44. The method according to claim 43, wherein the step of optimizing comprising the step of using semi-persistent scheduled resources for a sidelink or using semi- persistent scheduled resources for the sidelink and adapting the transmit power for the sidelink.

45. The method according to one of claims 43 and 44, wherein the step of optimizing comprising transferring semi-persistent resources to other members of the network or transferring semi-persistent scheduled resources to other members of the network and adapting the transmit power for the transferred resources.
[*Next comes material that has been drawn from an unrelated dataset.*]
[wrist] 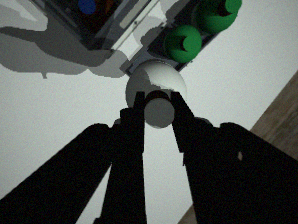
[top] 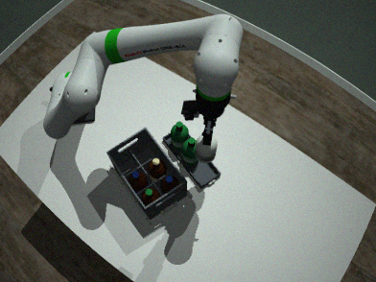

46. User equipment (UE) which is configured to communication within a network using a joint resource pool for one or more uplinks and for one or more sidelinks, wherein a transceiver (10t) of the user equipment (UE) is configured to calculate a transmit power to be used for the one or more uplinks and for the one or more sidelinks; and optimize a distribution of the transmit power considering one or more of the following factors:

- priority of data packets to be transmitted;

- distance between the transmitting member (10t) and a base station;

- distance between a transmitting member (10t) and a receiving member (10r, 10r1, 10r2, 10r3);

- receiving capability of the base station (14) and a receiving member (10r,

10r1, 10r2, 10r3);

- interference caused by neighboring members;

- priority of the base station (14) communication;

- priority of the sidelink resource pool;

- semi-persistent scheduled resources; and

- preconfigured resources; and/or preempted resources.

47. The method according to one of claims 1 , 3 to 22, 25 to 32, 35, 37 to 41 and 43 to 45, further comprising signaling or indirect signaling to increase the transmit power of the transmitting member, if the transmitting member receives a one or more NACKS or a certain number of NACKs.

48. Computer program for performing when running on a computer one of the methods according to one of claims 1 , 3 to 22, 25 to 32, 35, 37 to 41 and 43 to 45 and 47.

49. A system comprising at least one of the entities according to claims 2, 23, 24, 33, 34, 36, 42 and 46 and another user equipment (UE) or another base station.